> Problem:
The response must restate the data exactly, with nothing left out.

> Information shown:
*****
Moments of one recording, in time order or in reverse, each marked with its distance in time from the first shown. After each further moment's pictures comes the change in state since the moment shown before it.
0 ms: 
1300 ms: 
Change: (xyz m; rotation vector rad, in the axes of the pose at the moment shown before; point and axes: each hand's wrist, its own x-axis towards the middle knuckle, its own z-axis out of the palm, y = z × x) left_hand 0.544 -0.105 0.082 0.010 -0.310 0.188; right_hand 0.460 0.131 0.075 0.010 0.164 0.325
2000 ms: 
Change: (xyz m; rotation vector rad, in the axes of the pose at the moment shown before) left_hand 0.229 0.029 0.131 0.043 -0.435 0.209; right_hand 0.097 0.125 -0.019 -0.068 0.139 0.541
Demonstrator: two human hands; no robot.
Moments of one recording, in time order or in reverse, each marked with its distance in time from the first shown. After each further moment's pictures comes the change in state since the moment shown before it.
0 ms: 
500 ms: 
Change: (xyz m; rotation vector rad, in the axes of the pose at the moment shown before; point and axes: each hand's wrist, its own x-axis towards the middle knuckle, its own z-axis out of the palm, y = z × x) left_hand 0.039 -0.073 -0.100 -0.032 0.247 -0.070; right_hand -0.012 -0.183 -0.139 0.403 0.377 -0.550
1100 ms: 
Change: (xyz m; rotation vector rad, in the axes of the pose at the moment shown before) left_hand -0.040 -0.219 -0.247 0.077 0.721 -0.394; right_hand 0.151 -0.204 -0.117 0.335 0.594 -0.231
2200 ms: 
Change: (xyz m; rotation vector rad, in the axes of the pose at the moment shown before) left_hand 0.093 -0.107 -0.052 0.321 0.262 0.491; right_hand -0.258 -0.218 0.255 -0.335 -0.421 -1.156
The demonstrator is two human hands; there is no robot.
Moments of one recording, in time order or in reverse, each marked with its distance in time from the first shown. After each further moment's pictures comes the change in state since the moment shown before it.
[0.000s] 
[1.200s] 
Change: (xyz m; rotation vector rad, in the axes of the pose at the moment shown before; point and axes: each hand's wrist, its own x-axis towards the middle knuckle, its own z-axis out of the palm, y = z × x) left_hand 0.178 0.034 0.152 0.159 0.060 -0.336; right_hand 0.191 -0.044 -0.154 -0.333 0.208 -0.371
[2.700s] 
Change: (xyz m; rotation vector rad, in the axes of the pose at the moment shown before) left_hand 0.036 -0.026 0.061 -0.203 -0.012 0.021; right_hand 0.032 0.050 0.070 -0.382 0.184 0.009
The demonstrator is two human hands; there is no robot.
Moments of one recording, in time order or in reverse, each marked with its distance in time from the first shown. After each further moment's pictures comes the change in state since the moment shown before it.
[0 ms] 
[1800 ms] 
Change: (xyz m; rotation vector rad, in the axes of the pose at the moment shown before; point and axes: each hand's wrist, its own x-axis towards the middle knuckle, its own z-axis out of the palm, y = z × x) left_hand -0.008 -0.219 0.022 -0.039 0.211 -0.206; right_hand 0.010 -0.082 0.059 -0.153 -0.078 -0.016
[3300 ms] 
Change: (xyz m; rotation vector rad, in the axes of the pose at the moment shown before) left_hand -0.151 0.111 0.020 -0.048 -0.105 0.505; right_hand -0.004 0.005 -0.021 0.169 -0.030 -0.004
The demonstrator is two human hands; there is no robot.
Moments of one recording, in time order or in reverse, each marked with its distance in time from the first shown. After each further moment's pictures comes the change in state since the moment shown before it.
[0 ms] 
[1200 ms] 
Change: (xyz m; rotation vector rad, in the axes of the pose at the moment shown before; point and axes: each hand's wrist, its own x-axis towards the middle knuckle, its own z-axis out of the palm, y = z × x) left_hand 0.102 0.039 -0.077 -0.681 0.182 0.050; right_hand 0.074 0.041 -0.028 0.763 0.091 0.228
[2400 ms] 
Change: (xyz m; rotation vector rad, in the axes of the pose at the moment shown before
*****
> Answer to the problem:
Moments of one recording, in time order or in reverse, each marked with its distance in time from the first shown. After each further moment's pictures comes the change in state since the moment shown before it.
0 ms: 
1300 ms: 
Change: (xyz m; rotation vector rad, in the axes of the pose at the moment shown before; point and axes: each hand's wrist, its own x-axis towards the middle knuckle, its own z-axis out of the palm, y = z × x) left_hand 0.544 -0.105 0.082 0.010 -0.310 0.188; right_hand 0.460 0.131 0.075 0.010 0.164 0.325
2000 ms: 
Change: (xyz m; rotation vector rad, in the axes of the pose at the moment shown before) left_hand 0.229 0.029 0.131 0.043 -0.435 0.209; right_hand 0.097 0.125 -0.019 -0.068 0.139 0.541
Demonstrator: two human hands; no robot.
Moments of one recording, in time order or in reverse, each marked with its distance in time from the first shown. After each further moment's pictures comes the change in state since the moment shown before it.
0 ms: 
500 ms: 
Change: (xyz m; rotation vector rad, in the axes of the pose at the moment shown before; point and axes: each hand's wrist, its own x-axis towards the middle knuckle, its own z-axis out of the palm, y = z × x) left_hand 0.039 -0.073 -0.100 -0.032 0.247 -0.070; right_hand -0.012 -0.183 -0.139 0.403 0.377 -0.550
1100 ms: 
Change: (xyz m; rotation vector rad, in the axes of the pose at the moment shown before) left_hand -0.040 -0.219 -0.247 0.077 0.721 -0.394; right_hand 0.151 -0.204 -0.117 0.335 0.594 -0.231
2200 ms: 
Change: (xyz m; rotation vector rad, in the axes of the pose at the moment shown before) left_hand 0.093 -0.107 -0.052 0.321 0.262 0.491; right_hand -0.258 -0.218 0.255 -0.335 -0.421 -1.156
The demonstrator is two human hands; there is no robot.
Moments of one recording, in time order or in reverse, each marked with its distance in time from the first shown. After each further moment's pictures comes the change in state since the moment shown before it.
[0.000s] 
[1.200s] 
Change: (xyz m; rotation vector rad, in the axes of the pose at the moment shown before; point and axes: each hand's wrist, its own x-axis towards the middle knuckle, its own z-axis out of the palm, y = z × x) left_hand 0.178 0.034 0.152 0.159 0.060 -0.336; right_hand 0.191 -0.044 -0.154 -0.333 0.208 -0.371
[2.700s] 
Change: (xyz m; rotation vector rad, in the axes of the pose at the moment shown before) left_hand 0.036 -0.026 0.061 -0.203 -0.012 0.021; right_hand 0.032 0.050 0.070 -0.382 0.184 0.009
The demonstrator is two human hands; there is no robot.
Moments of one recording, in time order or in reverse, each marked with its distance in time from the first shown. After each further moment's pictures comes the change in state since the moment shown before it.
[0 ms] 
[1800 ms] 
Change: (xyz m; rotation vector rad, in the axes of the pose at the moment shown before; point and axes: each hand's wrist, its own x-axis towards the middle knuckle, its own z-axis out of the palm, y = z × x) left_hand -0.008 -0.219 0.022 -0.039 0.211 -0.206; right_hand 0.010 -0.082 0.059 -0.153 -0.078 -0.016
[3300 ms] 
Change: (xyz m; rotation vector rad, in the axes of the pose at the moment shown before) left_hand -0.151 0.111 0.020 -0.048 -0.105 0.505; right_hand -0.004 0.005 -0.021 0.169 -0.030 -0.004
The demonstrator is two human hands; there is no robot.
Moments of one recording, in time order or in reverse, each marked with its distance in time from the first shown. After each further moment's pictures comes the change in state since the moment shown before it.
[0 ms] 
[1200 ms] 
Change: (xyz m; rotation vector rad, in the axes of the pose at the moment shown before; point and axes: each hand's wrist, its own x-axis towards the middle knuckle, its own z-axis out of the palm, y = z × x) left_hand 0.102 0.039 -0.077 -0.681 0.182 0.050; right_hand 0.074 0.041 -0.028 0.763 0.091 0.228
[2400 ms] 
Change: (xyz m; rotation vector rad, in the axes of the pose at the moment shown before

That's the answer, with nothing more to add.